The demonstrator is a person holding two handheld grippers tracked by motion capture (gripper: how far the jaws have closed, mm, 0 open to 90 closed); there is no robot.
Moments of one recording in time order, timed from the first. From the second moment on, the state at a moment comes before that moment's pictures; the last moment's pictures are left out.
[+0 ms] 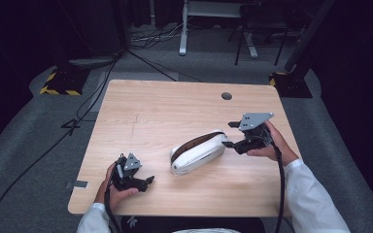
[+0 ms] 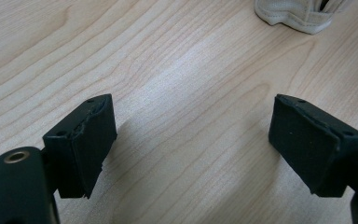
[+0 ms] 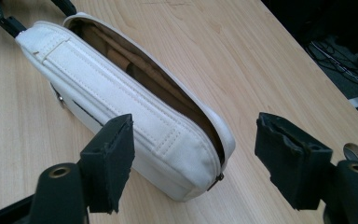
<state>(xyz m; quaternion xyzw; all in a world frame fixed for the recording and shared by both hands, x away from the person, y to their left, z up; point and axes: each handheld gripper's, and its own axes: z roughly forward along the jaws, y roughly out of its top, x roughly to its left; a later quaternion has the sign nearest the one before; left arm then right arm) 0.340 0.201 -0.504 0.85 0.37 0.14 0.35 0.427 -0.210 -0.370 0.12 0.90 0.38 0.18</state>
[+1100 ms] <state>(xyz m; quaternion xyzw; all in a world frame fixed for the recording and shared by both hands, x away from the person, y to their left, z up) 0.340 0.201 -0.504 0.85 0.37 0.14 0.35 0.378 -0.276 -0.427 0.18 0.90 0.33 0.21</state>
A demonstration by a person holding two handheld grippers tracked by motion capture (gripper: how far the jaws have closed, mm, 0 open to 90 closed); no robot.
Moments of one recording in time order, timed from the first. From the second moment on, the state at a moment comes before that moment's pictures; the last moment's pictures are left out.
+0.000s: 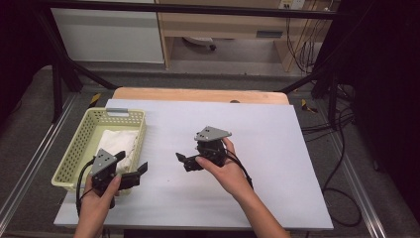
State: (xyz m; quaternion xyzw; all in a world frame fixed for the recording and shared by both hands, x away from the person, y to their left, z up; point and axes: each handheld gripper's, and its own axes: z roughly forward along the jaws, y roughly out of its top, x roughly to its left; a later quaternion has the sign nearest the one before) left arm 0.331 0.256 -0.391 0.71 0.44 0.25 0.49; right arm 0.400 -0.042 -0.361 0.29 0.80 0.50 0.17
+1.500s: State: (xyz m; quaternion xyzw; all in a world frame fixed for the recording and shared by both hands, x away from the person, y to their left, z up) left arm 0.333 0.255 -0.404 0.71 0.45 0.26 0.48; right arm 0.421 -0.181 -0.340 0.39 0.71 0.52 0.28
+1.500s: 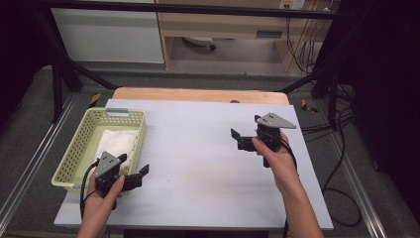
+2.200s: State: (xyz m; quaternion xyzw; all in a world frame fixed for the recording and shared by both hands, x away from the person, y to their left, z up) left arm 0.333 0.257 -0.403 0.71 0.45 0.25 0.49; right arm 0.414 -0.230 -0.332 0.42 0.68 0.52 0.30
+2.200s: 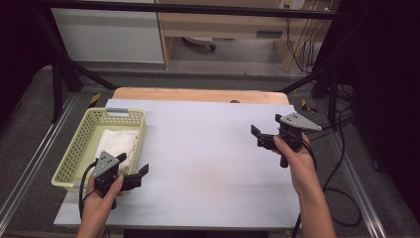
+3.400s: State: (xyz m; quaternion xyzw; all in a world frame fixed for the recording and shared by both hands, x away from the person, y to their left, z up) left arm 0.332 0.273 -0.402 0.67 0.48 0.28 0.50; right arm 0.370 -0.259 -0.377 0.45 0.68 0.48 0.31
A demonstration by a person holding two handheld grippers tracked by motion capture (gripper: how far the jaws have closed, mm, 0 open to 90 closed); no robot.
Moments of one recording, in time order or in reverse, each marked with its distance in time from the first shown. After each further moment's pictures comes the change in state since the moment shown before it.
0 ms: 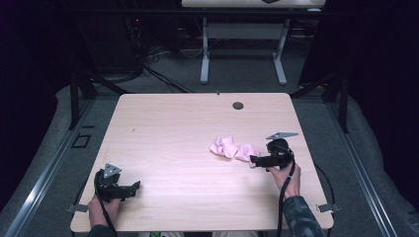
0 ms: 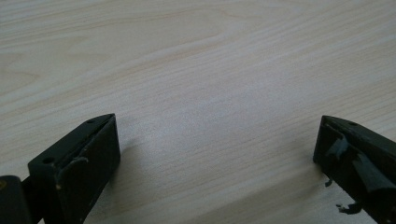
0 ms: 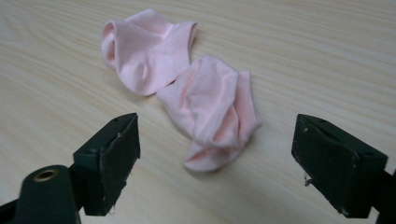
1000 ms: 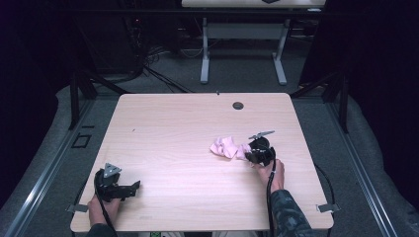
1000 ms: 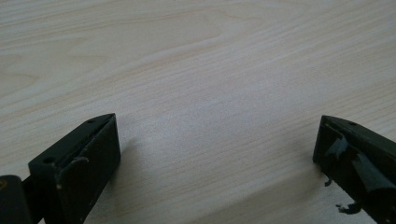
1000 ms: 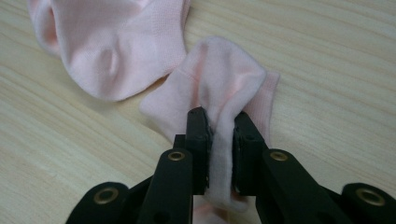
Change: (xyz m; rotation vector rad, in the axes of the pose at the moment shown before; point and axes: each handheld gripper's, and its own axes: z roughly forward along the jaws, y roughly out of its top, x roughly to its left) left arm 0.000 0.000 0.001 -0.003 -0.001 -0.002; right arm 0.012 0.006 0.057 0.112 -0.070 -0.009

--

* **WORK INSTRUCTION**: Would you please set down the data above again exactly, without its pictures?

* **RESPONSE BELOW**:
The demonstrator is a person holding two handheld grippers tracked by motion capture (gripper: how far the jaws have closed, mm, 0 open to 90 closed); there is no robot.
Moments of one recording in time order, timed from the first. From the second moment on, the state at a moment comes before that moment's pictures; the last moment's pictures are left out.
[+0 ms] 
[+0 ms] 
[+0 ms] 
<state>(xyz m; quaternion xyzw; all in a world frame fixed for the recording and shared by both hands, x away from the person, y to their left, z up; point and axes: each handheld gripper's, and its own axes: z roughly forward along the jaws, y roughly out of its top, x roughly to its left; a later quaternion has the sign nearest the one before; left arm then right arm) 0.340 0.201 -0.504 0.85 0.37 0.14 0.35 0.427 -0.210 -0.370 0.12 0.90 0.38 0.18</state>
[+1100 ms] <state>(xyz m; quaternion xyzw; all in a world frame fixed for the recording and shared by both hands, x away from the person, y to their left, z up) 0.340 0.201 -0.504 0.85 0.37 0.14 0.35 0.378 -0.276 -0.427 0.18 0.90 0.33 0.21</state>
A demonstration by a person holding two handheld grippers tracked by motion capture (gripper: how far the jaws have closed, mm, 0 open to 90 closed); no robot.
Moments of one recording in time order, timed from the first. From the second moment on, the state at a moment comes before that moment's pictures; the last moment's pictures are left out.
+0.000s: 
State: (xyz m; quaternion xyzw; all in a world frame fixed for the recording and shared by both hands, x away from the person, y to their left, z up; point and axes: each handheld gripper's, and its own axes: z roughly forward along the jaws, y roughly out of its top, x roughly to its left; a later quaternion has the sign nearest the one before) left arm 0.331 0.256 -0.391 0.71 0.44 0.25 0.49; right arm 0.400 -0.042 -0.361 0.29 0.80 0.50 0.17
+1.500s: State: (xyz m; quaternion xyzw; all in a world frame fixed for the recording and shared by both hands, x away from the person, y to their left, z up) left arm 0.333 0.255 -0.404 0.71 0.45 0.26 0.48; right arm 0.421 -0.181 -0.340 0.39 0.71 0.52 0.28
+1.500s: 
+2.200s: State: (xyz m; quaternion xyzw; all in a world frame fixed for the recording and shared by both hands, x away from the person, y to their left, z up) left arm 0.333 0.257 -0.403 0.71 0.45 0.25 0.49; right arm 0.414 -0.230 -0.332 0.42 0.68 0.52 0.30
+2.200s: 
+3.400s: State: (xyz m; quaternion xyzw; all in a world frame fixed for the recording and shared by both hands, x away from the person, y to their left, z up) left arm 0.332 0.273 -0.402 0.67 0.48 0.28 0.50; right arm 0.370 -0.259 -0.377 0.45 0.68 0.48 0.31
A demonstration by a person holding two handheld grippers tracked by motion capture (gripper: how far the jaws have closed, mm, 0 open to 90 closed); no robot.
Moments of one recording, in time order or in reverse, each marked with its distance in time from the first shown. After each further moment's pictures comes the change in state since the moment shown before it.
0 ms: 
0 ms: 
0 ms: 
1000 ms: 
1000 ms: 
1000 ms: 
Change: (xyz m; rotation vector rad, in the axes of the pose at the moment shown before; point and axes: each handheld gripper's, and its own axes: z roughly forward along the jaws, y roughly out of its top, x roughly to its left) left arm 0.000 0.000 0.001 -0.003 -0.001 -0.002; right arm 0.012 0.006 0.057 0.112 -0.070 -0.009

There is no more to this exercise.